# My new, temporary auto grow box



## ArtVandolay (Dec 9, 2009)

I took my old box down because it was going to be a problem when a buyer has my home inspected :hubba:.  It wasn't all that conspicuous except for all the vent hoses going in and out.  So I needed something as simple as possible to grow some autos in.  I decided on a cardboard wardrobe moving box.

Here is the multi-purpose panel, complete with exhaust fan, fresh air intake, 150 watt HPS ballast, electrical outlets and timer.  As you can see, it's already mounted to the fresh air source :hubba:





Here's the box, $13.65 with tax.




Here's my 150 watt HPS in a THG DIY cool tube




Here's my short stuff onyx female, about 3 weeks old and 15 inches high




And here is the box in full stealth mode




The whole thing comes apart and put in a box in about 10 minutes with nothing to see worth looking at :hubba:.

When I get back from vacation, I'm going to grow some russian rocket fuel in hempy buckets


----------



## 2Dog (Dec 9, 2009)

very cool...very incognito...I only worry because it is flamable...


----------



## OldHippieChick (Dec 9, 2009)

I saw where DOS did a similar thing with a U-Haul wardrobe box.... bet he'd have some feedback?


----------



## ArtVandolay (Dec 9, 2009)

Good point, I thought about that, too.  But temps in the box are running in the low 70s and it really isn't any more flammable than my previous plywood framed box.  If anything it will just burn faster :hubba:.  Thanks for having a look, 2dog


----------



## ArtVandolay (Dec 9, 2009)

Thanks, OHC.  I'll check in with him .


----------



## SPEARCHUCKER (Dec 9, 2009)

15 at 3 weeks. Nice auto there Art.

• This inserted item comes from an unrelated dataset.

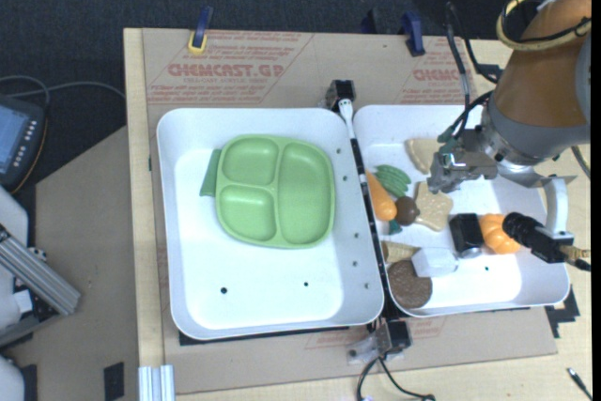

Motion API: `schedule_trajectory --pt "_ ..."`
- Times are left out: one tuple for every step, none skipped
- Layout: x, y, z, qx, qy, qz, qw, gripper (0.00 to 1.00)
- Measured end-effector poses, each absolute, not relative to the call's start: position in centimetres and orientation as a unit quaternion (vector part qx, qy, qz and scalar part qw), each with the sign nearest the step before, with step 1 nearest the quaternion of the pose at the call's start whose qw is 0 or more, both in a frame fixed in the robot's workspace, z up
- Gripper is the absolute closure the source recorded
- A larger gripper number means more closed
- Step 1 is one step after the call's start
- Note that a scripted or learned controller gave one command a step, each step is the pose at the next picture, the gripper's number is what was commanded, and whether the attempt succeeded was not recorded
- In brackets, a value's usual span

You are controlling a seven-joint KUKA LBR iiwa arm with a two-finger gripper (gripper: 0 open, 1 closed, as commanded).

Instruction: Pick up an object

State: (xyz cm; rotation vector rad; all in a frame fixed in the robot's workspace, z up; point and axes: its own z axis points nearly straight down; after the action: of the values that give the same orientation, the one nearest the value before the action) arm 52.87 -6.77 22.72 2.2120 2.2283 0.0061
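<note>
Small food toys (pixel 413 211) clustered in right bin (pixel 526 296), lying flat.

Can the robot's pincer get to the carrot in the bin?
Probably yes. The carrot lies uncovered at the left edge of the right bin, and the pincer hangs just right of it. A green leaf and brown piece crowd it, though.

Pale green divided plate (pixel 277 191) in white left bin (pixel 188 286); orange carrot (pixel 380 198), dark brown round cookie (pixel 410 284) in white right bin (pixel 526 286).
</note>
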Motion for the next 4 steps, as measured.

She looks great.

Love that setup. 
Been waiting to see something of that Onyx. 
Cant wait to see another RRF grow either.


----------



## Locked (Dec 9, 2009)

Nice lil setup Art....can't wait for a smoke report on that onyx....I was eyeballing them.....


----------



## ArtVandolay (Dec 9, 2009)

Thanks, spear!  It just sexed 4 days ago (at 17 days).  I'll take it out of the box and get a better picture.  I harvested my first 2 onyx last week and have them drying in the attic.  The high temps stunted their growth and they were only 12 inches high at harvest.  One was mutliple cola and the other was a single.  I ran a potency test on them a few days ago and I'm really happy with it, can't wait to get them dried and cured .  They do have a diesel/fuel taste to them which the description didn't mention.


----------



## ArtVandolay (Dec 9, 2009)

Thanks, HL!  I need to get another seed order together and I'm going to get some more onyx


----------



## ArtVandolay (Dec 9, 2009)

Here's the onyx   Got some stretch - not getting good light penetration, decided not to paint the inside of the box white... when I get back next week I'm going to hook up the other 150 watt HPS.  Edit: that's a 2 tier 1 gallon nvthis condo bucket


----------



## 2Dog (Dec 9, 2009)

looking good art~


----------



## the chef (Dec 9, 2009)

Art art art,......you call yourself a true fan.......where's the duct tape?  I was thinking about that kinda set-up when i eventually move, very cool!


----------



## ArtVandolay (Dec 9, 2009)

Thanks, chef .  Don't worry, I have duct tape everywhere else to make up for it


----------



## OldHippieChick (Dec 9, 2009)

ArtVandolay said:
			
		

> Thanks, chef . Don't worry, I have duct tape everywhere else to make up for it


 
I spotted some CAMO duct tape the other day - I love it - you can't even see it.


----------



## ArtVandolay (Dec 9, 2009)

Wow!  Camo duct tape!  How cool is that?  I just bought new camo shorts yesterday, too .


----------



## the chef (Dec 9, 2009)

isn't she great! Camo d-tape i gotta find some!


----------



## dirtyolsouth (Dec 9, 2009)

Hi Art V!

:holysheep:

That's a great design Art...   Mine is much more humble than that.  I really love how your control/ventilation panel is so stealth... NICE!  I use a U Haul Mini-Wardrobe box that has a fairly heavy duty hanging bar that comes with box and it's 24 x 20 x 34.  It started as a drying box and I put a 4" hole for a HD cheapo 4" booster fan and some 2" intake holes down low in the box and I just picked up an extra carbon filter to put on it too...  But recently I had to make room when I transplanted some seedlings in my veg closet so I moved my cloning bubbler and all of my small veg mommies into the box for a few weeks under a 2' 4 bulb t5.  I've got my veg scene back to normal now but the box worked pretty well.

Peace!​


----------



## OldHippieChick (Dec 9, 2009)

the chef said:
			
		

> isn't she great! Camo d-tape i gotta find some!


 
Is this thread highjack complete yet?
camo duct tape dot com - no cheet mon


----------



## ninja farmer (Dec 9, 2009)

hell yeah camo duct tape! sign me up


----------



## mgjscdhl (Dec 16, 2009)

great low coast setup.
from the pictures it seems you are using a hps streetlight with ballast inside, did I guess right? If so, could you upload some more pictures of how its hooked up?


----------



## zipflip (Dec 16, 2009)

:watchplant:  
 say, ART...
 did you have a GJ before this ever, cuz come to thiink of it i dont recall seeing a GJ from you ever on here. unless i just must have totally let it slip my mind :doh:
  :stoned:
  :48:


----------



## ArtVandolay (Dec 24, 2009)

Hey, mgj!  The light is one of those $20 150 watt HPS that were available online for a short while.  The ballast is mounted on the panel .  It's actually a dual 150 watt - I just hooked the 2nd one up, too.  The Hemp Goddess has a thread in the DIY forum about the dual 150 watt HPS.


----------



## burnin123 (Mar 3, 2010)

OldHippieChick said:
			
		

> I spotted some CAMO duct tape the other day - I love it - you can't even see it.


 

:rofl:  how ya spot it then?


----------